The primacy of learning

I am taking the view more and more that learning is the central thing about business.

What does this mean?

First, learning by itself is not that meaningful. It is learning combined with action. And then that simple seeming dichotomy (between thinking and action) is really not so simple; for example, one of the best ways to learn is to take action and inspect the results.

But is we stick with the simple dichotomy, we want more and faster cycles of thinking and action. Learn, act. Learn, act. (A slightly modified version of the Deming cycle.)

So, in business, my bias is that the key action is providing the best solution you can to the customer's (customers') problem.

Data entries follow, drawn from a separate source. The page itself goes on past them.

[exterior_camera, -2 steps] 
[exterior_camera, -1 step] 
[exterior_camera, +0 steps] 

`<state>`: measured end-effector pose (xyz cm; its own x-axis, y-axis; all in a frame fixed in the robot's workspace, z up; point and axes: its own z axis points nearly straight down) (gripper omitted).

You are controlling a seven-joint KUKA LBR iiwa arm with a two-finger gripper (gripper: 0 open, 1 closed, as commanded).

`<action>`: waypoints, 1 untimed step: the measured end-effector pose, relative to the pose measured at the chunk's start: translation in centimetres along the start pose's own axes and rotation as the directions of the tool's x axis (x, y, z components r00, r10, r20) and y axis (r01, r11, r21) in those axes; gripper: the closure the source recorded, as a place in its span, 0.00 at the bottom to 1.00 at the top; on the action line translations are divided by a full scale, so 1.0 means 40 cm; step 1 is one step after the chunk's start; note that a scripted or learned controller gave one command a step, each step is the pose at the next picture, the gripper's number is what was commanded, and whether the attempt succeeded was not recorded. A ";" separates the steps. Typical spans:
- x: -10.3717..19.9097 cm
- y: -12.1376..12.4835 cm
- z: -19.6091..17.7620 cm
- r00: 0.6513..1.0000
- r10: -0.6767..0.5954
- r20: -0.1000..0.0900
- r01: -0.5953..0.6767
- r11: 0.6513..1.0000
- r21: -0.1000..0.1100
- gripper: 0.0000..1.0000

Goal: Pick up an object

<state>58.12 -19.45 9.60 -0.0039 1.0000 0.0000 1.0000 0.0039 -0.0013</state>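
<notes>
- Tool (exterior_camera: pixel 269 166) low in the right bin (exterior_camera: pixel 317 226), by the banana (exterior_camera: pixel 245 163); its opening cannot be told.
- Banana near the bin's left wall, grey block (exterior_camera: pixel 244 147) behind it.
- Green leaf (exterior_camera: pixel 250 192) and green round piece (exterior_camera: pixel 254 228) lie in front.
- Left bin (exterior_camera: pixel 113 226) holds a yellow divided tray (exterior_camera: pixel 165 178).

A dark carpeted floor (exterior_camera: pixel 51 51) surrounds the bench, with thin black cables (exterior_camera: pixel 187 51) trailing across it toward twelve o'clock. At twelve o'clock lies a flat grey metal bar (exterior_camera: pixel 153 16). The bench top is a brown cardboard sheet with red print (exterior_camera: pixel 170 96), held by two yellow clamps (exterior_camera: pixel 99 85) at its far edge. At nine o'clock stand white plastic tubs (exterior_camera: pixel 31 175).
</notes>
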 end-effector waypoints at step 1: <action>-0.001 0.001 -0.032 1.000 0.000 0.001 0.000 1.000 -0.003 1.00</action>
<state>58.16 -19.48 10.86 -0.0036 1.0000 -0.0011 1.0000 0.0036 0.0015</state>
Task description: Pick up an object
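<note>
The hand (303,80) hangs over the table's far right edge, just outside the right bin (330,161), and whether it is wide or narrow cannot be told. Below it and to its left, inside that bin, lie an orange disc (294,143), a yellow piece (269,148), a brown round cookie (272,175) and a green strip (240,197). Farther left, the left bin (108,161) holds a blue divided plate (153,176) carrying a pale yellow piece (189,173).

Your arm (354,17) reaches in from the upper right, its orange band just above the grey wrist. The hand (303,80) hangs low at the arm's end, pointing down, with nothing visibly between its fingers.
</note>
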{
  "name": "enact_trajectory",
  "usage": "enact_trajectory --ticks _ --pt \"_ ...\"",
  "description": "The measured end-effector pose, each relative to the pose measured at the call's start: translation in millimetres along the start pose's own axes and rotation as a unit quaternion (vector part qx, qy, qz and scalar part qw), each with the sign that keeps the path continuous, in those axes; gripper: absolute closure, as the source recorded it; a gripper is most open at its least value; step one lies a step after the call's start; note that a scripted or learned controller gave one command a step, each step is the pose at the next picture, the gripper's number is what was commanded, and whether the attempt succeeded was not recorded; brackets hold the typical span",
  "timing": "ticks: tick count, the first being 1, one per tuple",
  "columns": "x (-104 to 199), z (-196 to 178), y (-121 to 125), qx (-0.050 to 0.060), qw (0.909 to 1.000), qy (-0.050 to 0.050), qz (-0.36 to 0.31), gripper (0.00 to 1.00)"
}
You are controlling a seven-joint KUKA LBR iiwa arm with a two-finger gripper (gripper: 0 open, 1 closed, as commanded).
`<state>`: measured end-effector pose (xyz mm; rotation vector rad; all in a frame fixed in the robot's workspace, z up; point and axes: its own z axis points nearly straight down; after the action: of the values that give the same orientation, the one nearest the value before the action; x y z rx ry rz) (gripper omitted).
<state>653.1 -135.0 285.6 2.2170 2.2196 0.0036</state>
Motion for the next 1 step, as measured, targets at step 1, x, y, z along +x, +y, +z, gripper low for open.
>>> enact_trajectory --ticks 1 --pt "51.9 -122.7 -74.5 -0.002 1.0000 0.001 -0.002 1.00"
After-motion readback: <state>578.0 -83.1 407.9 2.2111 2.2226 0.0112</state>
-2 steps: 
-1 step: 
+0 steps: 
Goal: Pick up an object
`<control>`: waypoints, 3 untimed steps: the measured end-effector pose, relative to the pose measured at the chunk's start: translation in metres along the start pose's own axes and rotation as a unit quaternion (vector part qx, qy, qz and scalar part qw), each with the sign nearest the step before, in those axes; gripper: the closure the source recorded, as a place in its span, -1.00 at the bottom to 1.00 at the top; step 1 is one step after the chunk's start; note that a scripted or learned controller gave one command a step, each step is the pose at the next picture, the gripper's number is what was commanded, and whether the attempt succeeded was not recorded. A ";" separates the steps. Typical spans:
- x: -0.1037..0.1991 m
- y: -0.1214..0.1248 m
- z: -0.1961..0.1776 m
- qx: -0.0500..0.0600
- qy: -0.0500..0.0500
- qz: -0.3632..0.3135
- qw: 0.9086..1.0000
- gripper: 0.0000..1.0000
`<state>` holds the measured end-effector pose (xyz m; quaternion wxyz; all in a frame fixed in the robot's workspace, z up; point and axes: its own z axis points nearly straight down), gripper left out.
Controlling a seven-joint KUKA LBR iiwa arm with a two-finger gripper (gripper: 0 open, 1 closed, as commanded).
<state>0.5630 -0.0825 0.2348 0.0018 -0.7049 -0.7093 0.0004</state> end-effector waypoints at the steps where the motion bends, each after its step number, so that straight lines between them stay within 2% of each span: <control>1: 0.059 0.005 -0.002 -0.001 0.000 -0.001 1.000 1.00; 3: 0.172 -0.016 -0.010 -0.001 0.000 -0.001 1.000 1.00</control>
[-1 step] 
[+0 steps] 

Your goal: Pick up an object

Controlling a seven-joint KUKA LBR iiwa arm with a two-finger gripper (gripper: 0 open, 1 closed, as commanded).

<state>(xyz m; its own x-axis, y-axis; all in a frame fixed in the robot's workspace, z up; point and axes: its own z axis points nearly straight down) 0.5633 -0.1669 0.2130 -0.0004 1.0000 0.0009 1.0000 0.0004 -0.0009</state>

And learning, in various ways, makes those actions better.

And since the customers are always changing and their problems are changing every minute, there is much to learn. So, what do we need to learn?
  • what the customer's problem really is (now) (which means walking in their moccasins)
  • what they want as a solution
  • who we (the solution providers) are, and what we are capable of (now)
  • how are proposed solution fits into the context of the firm and of society (eg, can we pay our shareholders a good return)
  • what technology we should use and how to get the most out of it
  • how all the changes in people, business, technology and society are affecting this situation (both at micro and macro levels)
  • how to prioritize the things we need to learn now
My premise is that if we consider learning primary, how we organize people and how we do work changes. But I find, even though I have had this thought before (that learning is primary), it has not yet affected my work and my thinking nearly as much as it should.

The team that learns the fastest wins.

To me, this connects to ideas about the Knowledge-Creating Company and to the concept of Ba.

What do you think about all this? Is learning a key principle as you use Agile to produce customer solutions?